[unable to retrieve full-text content] for many sites

cxy007 · December 10, 2019, 4:14pm

How do I use these? I found most of the sites I want shows this error. for example:
https://www.kens5.com/article/news/local/police-standoff/273-7b2ee18d-0bfc-412d-a0bb-5240b8c9714c
https://www.kark.com/news/local-news/hot-springs-man-arrested-in-connection-to-sunday-morning-apartment-shooting/
https://www.easttexasmatters.com/crime/houston-man-arrested-in-nacogdoches-with-10-pounds-of-cocaine-two-stolen-guns/
https://13wham.com/news/local/sunday-night-shooting-in-rochester

do I need to change some config to do that? I am using the API calls to do it for now. So I need to host my own to make it work? Thanks!

fivefilters · December 10, 2019, 11:45pm

Some of these sites appear to be blocking access to EU users and servers.

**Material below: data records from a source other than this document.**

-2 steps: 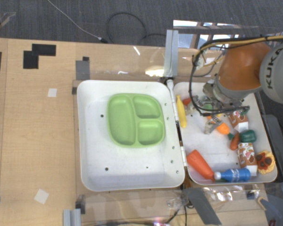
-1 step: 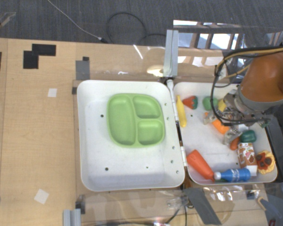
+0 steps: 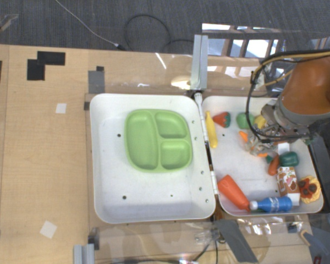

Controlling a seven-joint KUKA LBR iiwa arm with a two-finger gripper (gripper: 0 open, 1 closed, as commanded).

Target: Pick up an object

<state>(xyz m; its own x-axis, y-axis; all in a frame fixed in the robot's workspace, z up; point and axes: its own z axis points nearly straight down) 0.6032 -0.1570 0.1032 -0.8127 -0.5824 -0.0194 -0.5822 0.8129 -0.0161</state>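
Note:
My gripper [image 3: 262, 142] hangs low over the upper middle of the right bin [image 3: 231, 161], below the arm's orange band [image 3: 311, 87]. Directly around it lie a small orange piece [image 3: 244, 137], a green toy [image 3: 243, 120] and an orange-red toy [image 3: 273, 165] next to a dark green one [image 3: 289, 159]. Further off in the same bin are a yellow banana-like toy [image 3: 211, 130], a red toy [image 3: 223, 119], a large orange carrot [image 3: 234, 192], a blue bottle [image 3: 273, 204], a brown carton [image 3: 286, 181] and a brown round toy [image 3: 309, 188]. The gripper's body hides what is under it.
The left bin [image 3: 107, 169] holds a green divided plate [image 3: 158, 140]. A raised rim [image 3: 204, 147] separates the two bins. Black cables [image 3: 264, 70] loop beside the wrist. A metal post [image 3: 198, 62] stands behind the bins.

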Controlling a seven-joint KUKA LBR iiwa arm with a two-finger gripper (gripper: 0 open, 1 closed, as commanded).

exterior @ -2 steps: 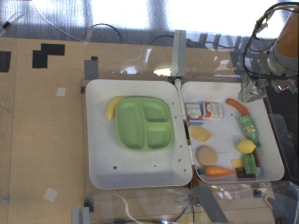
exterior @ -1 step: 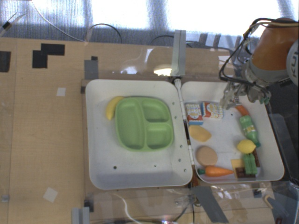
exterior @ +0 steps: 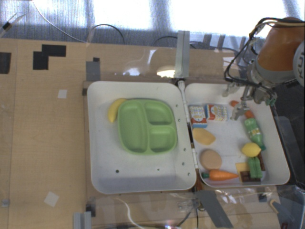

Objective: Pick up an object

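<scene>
The pick looks barely begun: nothing can be seen caught in the gripper (exterior: pixel 241 109), which hangs low over the far right corner of the right bin (exterior: pixel 281 175). Whether it is spread or pressed together I cannot tell; the tip is small and dark against the white floor.

The likeliest targets lie close by. A small orange-red piece (exterior: pixel 249 113) sits just beside the tip, and a green bottle (exterior: pixel 253 133) lies just beyond it toward the near edge, with a lemon (exterior: pixel 251 150) touching the bottle's lower end. Which one the arm is aiming at is a guess, probably the orange-red piece, since it is nearest.

Off to the tool's side, toward the divider, stand two small cartons (exterior: pixel 208 113), then a yellow wedge (exterior: pixel 203 136), a brown potato-like lump (exterior: pixel 210 159) and a carrot (exterior: pixel 223 175) along the near wall. The crowding around the bottle and lemon could spoil a clean closing. Well apart, in the left bin (exterior: pixel 100 175), rest a green divided plate (exterior: pixel 146 126) and a banana (exterior: pixel 113 109) tucked against it.

Left to do: descend, close, lift.
</scene>
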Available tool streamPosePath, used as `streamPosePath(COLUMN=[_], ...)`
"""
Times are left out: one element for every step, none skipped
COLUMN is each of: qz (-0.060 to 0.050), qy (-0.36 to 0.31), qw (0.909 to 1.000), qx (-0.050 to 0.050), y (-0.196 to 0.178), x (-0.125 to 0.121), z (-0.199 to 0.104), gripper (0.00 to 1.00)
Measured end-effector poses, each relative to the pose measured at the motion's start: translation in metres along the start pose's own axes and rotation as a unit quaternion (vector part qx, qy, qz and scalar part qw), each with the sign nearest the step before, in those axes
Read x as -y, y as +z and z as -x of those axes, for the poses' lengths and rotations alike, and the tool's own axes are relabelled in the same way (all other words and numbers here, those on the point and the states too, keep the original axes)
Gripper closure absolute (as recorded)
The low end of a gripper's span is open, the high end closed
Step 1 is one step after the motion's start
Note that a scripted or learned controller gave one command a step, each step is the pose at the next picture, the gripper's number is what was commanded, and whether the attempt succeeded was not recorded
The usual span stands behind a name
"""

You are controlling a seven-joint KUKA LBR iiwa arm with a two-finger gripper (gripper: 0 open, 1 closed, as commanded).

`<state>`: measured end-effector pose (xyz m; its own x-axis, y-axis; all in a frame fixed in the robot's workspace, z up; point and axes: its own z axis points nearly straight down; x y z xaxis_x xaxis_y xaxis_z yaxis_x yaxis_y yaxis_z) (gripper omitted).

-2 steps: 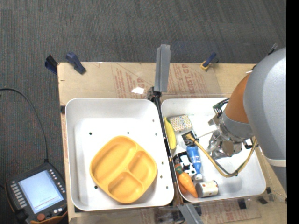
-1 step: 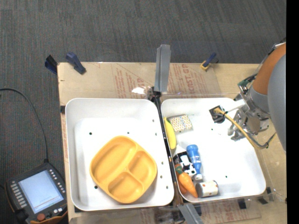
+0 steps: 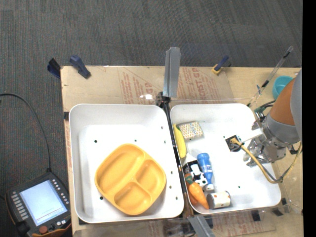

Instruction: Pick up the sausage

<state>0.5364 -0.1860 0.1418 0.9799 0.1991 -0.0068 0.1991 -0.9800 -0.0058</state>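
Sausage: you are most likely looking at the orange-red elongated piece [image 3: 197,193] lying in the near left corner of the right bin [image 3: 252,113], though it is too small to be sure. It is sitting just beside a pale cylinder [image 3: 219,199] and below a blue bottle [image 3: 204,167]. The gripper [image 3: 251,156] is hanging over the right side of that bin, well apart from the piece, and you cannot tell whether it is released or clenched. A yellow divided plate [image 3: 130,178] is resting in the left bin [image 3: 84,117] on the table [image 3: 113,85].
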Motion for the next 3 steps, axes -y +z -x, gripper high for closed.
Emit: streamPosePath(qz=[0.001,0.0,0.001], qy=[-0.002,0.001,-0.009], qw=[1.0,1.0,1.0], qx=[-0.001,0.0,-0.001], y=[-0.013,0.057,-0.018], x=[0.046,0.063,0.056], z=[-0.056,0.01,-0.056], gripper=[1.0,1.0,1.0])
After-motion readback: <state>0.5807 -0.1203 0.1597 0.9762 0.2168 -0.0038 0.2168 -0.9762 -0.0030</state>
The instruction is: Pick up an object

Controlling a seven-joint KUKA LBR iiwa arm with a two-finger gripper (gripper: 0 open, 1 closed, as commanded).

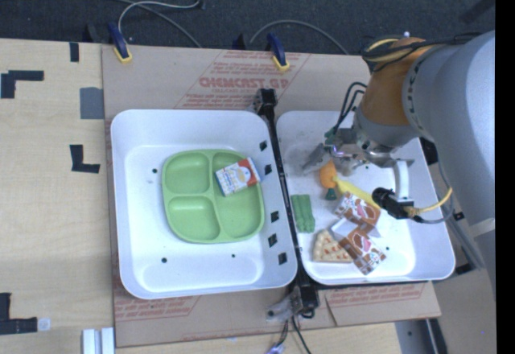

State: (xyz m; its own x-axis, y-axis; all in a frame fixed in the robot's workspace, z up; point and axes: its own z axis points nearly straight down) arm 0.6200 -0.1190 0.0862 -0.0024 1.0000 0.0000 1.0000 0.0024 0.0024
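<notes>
Gripper (331, 159) hangs just above the orange toy (327, 176) in the right bin (434, 260), toy directly beneath; its jaw state I cannot tell.

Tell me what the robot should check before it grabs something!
1. Gripper over the right bin: ok.
2. A thing close below it: ok, the orange ball lies right under.
3. Ball free of neighbours: not ok, the yellow banana touches it.
4. Fingers open: cannot tell.
5. Nothing held already: cannot tell.
6. Left bin things out of the way: ok, the small carton sits on the green tray.
</notes>
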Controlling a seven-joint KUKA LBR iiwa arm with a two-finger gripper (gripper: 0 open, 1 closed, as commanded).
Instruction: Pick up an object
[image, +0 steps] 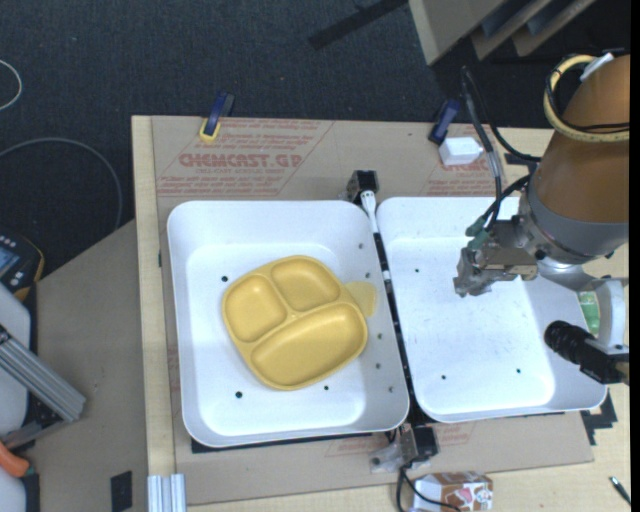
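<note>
A yellow divided plate (295, 325) with three compartments lies in the middle of the left bin (192, 300). My gripper (470, 283) hangs over the upper middle of the right bin (470, 375), well to the right of the plate and apart from it. Nothing shows under the gripper but the bin's white floor. A small green and white thing (591, 310) peeks out at the right bin's right edge, mostly hidden by the arm.
The two bins sit side by side on a cardboard sheet (250, 155). Clamps (213, 118) hold the sheet's far edge, and a small white block (461, 150) lies behind the right bin. The arm (590, 150) covers the right bin's far right corner.
</note>
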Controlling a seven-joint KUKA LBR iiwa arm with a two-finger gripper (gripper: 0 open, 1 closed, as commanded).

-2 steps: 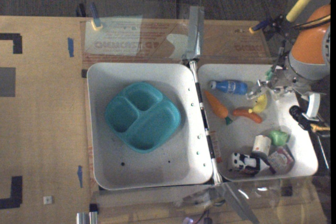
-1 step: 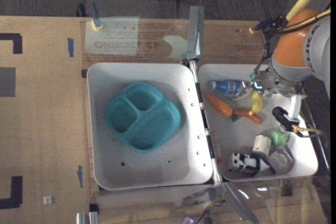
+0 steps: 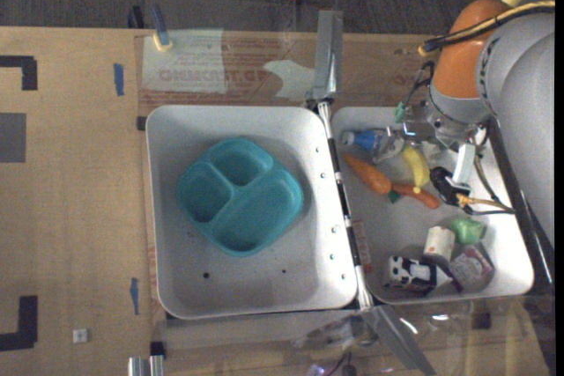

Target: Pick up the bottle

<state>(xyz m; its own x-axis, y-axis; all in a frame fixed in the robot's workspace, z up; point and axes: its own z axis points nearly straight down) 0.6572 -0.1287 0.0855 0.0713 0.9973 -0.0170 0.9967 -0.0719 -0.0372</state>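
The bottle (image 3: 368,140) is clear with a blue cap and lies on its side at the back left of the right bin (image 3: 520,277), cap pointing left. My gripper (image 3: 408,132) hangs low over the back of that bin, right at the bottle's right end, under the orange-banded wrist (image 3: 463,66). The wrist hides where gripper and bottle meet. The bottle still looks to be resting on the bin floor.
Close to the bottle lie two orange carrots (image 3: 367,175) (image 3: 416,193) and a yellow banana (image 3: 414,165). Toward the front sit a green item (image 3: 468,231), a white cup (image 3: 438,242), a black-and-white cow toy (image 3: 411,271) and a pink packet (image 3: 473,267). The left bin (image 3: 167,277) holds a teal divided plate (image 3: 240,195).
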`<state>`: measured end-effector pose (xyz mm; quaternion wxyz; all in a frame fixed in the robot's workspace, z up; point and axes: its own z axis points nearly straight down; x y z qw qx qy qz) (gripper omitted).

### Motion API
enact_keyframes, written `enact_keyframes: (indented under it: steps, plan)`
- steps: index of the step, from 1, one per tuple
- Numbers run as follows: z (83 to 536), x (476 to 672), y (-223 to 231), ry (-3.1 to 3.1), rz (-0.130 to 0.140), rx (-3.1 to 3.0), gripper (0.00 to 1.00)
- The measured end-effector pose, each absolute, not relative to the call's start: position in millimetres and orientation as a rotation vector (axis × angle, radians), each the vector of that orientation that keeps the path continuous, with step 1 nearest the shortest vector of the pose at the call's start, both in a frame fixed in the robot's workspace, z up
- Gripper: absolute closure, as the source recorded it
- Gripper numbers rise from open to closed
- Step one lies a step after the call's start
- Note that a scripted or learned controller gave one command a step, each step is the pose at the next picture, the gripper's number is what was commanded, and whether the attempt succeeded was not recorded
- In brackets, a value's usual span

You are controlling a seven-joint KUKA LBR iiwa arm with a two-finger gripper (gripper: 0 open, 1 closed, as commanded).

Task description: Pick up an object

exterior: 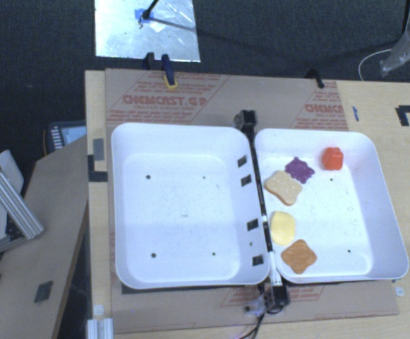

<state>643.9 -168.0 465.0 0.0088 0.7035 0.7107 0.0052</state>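
Whether the jaws are spread or pressed together cannot be told from this view. The things to pick all lie in the right bin [387, 210], gathered toward its left side. A red-orange block [332, 158] sits nearest the far wall, apart from the others. Left of it, a purple piece [300, 169] lies just beside a tan, toast-like slice [283, 188], the two touching or nearly so. Nearer the camera, a pale yellow piece [283, 227] rests close to the bin's left wall, and an orange-brown piece [299, 256] lies just beside it toward the near wall. The left bin [120, 189] abuts the right one, and a row of small black clips [246, 181] runs along the seam between them. Both bins stand on a brown sheet printed with red lettering [164, 99], which lies flat on the pale wooden desk [381, 104]. A blue and yellow clamp [168, 73] grips the sheet's far edge. Beyond it, on the dark floor, lies a shiny silver square [147, 18].
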Motion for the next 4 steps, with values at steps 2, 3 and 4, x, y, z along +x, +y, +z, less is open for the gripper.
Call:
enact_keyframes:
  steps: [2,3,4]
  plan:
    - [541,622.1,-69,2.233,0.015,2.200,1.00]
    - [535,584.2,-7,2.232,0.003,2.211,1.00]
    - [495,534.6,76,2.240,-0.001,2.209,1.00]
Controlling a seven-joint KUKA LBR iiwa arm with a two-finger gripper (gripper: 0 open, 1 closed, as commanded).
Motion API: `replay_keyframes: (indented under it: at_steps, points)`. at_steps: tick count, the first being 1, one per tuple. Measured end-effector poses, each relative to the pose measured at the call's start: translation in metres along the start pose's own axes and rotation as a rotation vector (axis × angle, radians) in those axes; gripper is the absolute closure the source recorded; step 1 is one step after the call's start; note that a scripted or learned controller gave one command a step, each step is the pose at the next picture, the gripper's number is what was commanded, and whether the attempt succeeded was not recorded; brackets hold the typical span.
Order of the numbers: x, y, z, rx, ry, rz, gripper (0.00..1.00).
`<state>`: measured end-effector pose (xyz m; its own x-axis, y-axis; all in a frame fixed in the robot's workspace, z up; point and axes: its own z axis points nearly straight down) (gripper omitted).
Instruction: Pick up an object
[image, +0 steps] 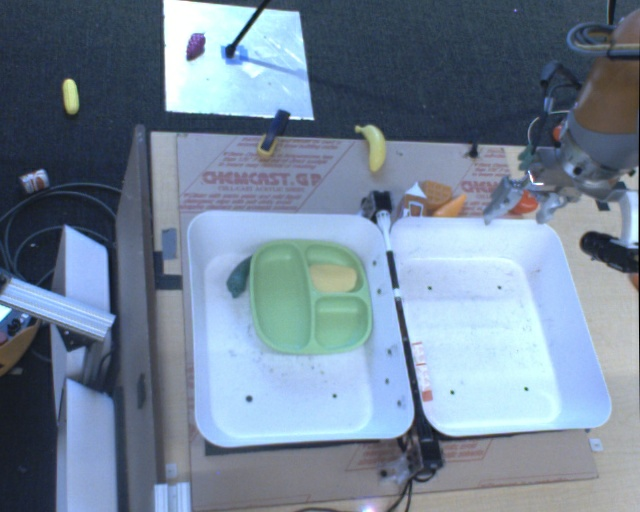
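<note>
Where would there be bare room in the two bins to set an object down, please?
The right bin offers open white floor wall to wall. In the left bin, the strip below the green tray is free; its upper half is crowded by the tray, a yellow piece and a dark object.

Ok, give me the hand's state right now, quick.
Hand: above the far right corner of the right bin, whether open or shut cannot be told; nothing seen held.

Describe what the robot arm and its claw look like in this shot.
The arm comes in at the upper right: a rounded orange band above a grey, silvery wrist section. Dark cables loop beside it on the left and over the top. The claw below has pale metallic fingers with an orange-red patch between them, and a black fitting sticks out to its right.
</note>
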<state>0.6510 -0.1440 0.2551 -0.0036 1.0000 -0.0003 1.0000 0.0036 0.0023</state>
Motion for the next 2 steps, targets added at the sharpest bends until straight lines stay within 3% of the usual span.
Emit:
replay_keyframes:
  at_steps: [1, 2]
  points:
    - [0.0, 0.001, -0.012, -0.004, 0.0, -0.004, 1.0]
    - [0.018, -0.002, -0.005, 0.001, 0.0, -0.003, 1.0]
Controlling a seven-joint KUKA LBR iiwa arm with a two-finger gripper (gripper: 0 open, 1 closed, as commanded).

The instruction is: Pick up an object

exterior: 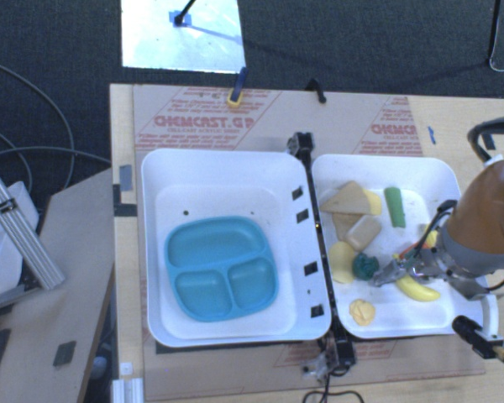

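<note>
The right bin (441, 175) holds several small objects: a tan wedge (346, 198), a green cylinder (394, 206), a beige block (363, 232), a yellow rounded piece (342, 261), a teal object (366, 265), a yellow banana (419, 289) and a small yellow lump (362, 311). My gripper (389, 274) reaches in from the right and sits low in this bin, between the teal object and the banana, close to both. The arm's orange band (491, 204) is above the bin's right edge and hides part of it.
The left bin (227, 170) contains a blue three-compartment tray (222, 267). A black divider with clips (312, 233) runs between the bins. Cardboard lies under both bins, and cables run along the right.
</note>
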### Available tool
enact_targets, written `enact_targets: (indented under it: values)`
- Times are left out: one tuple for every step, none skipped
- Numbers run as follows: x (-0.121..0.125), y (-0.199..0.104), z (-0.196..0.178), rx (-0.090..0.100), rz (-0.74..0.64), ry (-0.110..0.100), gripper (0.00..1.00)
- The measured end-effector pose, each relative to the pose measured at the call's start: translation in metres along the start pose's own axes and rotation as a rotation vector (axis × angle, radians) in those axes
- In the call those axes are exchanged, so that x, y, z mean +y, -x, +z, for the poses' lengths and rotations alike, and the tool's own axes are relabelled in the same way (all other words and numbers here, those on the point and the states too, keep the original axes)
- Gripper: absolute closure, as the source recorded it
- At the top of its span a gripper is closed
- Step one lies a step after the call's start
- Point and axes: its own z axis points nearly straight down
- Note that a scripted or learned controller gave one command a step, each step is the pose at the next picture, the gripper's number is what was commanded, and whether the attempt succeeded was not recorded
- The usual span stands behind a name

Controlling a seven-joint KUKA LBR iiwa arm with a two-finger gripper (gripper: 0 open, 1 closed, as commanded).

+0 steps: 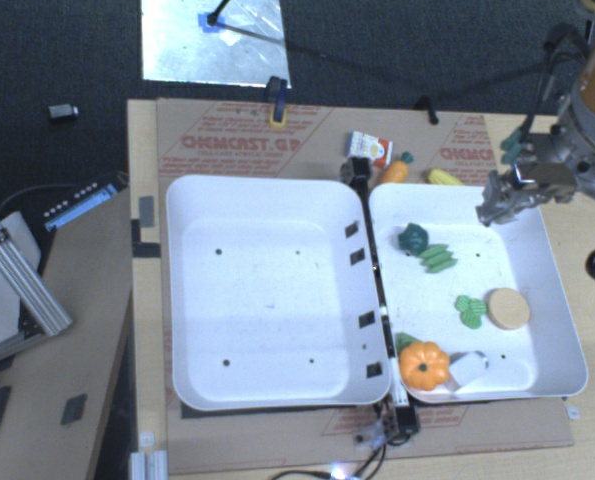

For developers we do offer a hosted Full-Text RSS service running on servers outside the EU: https://rapidapi.com/fivefilters/api/full-text-rss-us

If you’re running it yourself or are thinking about hosting it yourself, you should install Full-Text RSS on servers in the US or Canada and some of those access denied messages will go away.

cxy007 · December 11, 2019, 12:49am

Thank you very much. I am in US and will try your new endpoint. Quick question: usually what may cause the parsing failed? what’s the percentage of sites that block this server? If we host our own, is there some config we can use to enable more sites manually?
Thanks again!

fivefilters · December 11, 2019, 4:48pm

There can be any number of reasons why we cannot extract content from a given web page. It might have to do with not being able to access the server (either because it’s down or because it blocks our request). It might be content that’s behind a paywall or a GDPR/cookie wall. It might be that we get a response but the way the content is presented results in bad article extraction.

In some cases we can get around these with site config files, but in others we simply can’t.

We don’t have any numbers on who blocks the servers we use. In some of the examples above, where the site has chosen to block access to EU IPs, you should find that running the software on a US server will get you the content you need. But we encourage you test for yourself with sites that matter to you.

cxy007 · December 11, 2019, 6:13pm

Thank you very much for the tips. I just purchased the self hosted version and hosted on my site successfully. I got one more question: when it get data for description and some other fields, it will truncate at certain length, showing dot dot dot at the end. And obviously the raw data is there and longer. Can I config to make that length longer instead of truncate?
Thanks!

fivefilters · December 11, 2019, 6:49pm

We don’t currently let you set that in the config file, but if you open makefulltextfeed.php you’ll be able to search for the get_excerpt function. It’s set to use 55 words, which you can change by editing the function definition:

get_excerpt($text, $num_words=55, $more=null) {

We hope to move this number to the config file in a future release.